Bug 55966 - Text contents of content controls within paragraphs, not appearing in XWPFWordExtractor.getText()
Summary: Text contents of content controls within paragraphs, not appearing in XWPFWor...
Alias: None
Product: POI
Classification: Unclassified
Component: XWPF (show other bugs)
Version: 3.10-dev
Hardware: PC All
: P2 normal (vote)
Target Milestone: ---
Assignee: POI Developers List
Depends on:
Reported: 2014-01-07 16:38 UTC by Ben Best
Modified: 2020-03-28 09:27 UTC (History)
0 users

Word document with 3 content controls (20.27 KB, application/vnd.openxmlformats-officedocument.wordprocessingml.document)
2014-01-07 16:38 UTC, Ben Best

Note You need to log in before you can comment on or make changes to this bug.
Description Ben Best 2014-01-07 16:38:30 UTC
Created attachment 31177 [details]
Word document with 3 content controls

When calling getText() the contents of the content controls is not returned when the content control is within a paragraph with other text.

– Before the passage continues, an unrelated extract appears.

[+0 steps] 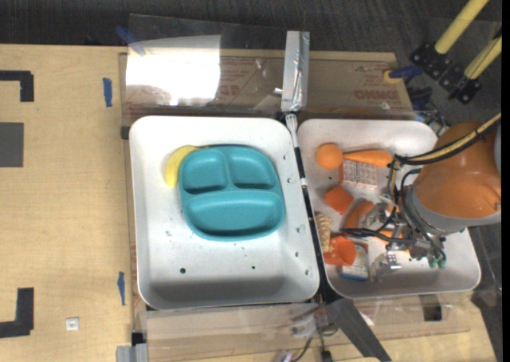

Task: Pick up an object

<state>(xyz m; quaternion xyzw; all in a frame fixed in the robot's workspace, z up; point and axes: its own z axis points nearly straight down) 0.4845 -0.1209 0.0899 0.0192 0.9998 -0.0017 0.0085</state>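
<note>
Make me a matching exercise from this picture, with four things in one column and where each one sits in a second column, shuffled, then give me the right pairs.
Things:
1. teal divided plate
2. yellow object
3. orange ball
4. arm's orange band

Places:
A. over the right side of the right bin
B. middle of the left bin
C. upper left part of the right bin
D. tucked under the plate's left edge

Pairs: 1-B, 2-D, 3-C, 4-A
</note>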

When the content control is the only item then the text is there.

This appears to be the exact opposite of the behaviour in 3.9 where text in a content control where that is the only item in a paragraph doesn't appear though that in a paragraph with other text does. (That fix appears to have been in the onDocumentRead() method of org.apache.poi.xwpf.XWPFDocument).

I've used the following test (and attached document to demonstrate the problem.

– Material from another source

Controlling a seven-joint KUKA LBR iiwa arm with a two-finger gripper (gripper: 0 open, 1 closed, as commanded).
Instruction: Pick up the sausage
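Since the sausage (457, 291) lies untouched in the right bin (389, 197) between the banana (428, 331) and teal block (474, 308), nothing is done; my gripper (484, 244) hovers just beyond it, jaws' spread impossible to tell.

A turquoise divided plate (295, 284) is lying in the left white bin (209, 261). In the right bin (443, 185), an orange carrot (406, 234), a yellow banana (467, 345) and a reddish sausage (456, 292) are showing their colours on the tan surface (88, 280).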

	public void test_manualDoc() throws FileNotFoundException, IOException  {
		String filepath = "resources/contentcontrol.docx";
		String expected = "Content control within a paragraph is here text content from within a paragraph second control with a new\nline\n\nContent control that is the entire paragraph";

		XWPFDocument doc = new XWPFDocument(new FileInputStream(filepath));
		XWPFWordExtractor extractedDoc = new XWPFWordExtractor(doc);

		String actual = extractedDoc.getText();
		Assert.assertEquals(expected, actual);

Comment 1 Dominik Stadler 2020-03-28 09:27:24 UTC
Fixed in r1875802 by including runs of type XWPFSDT during text-extraction.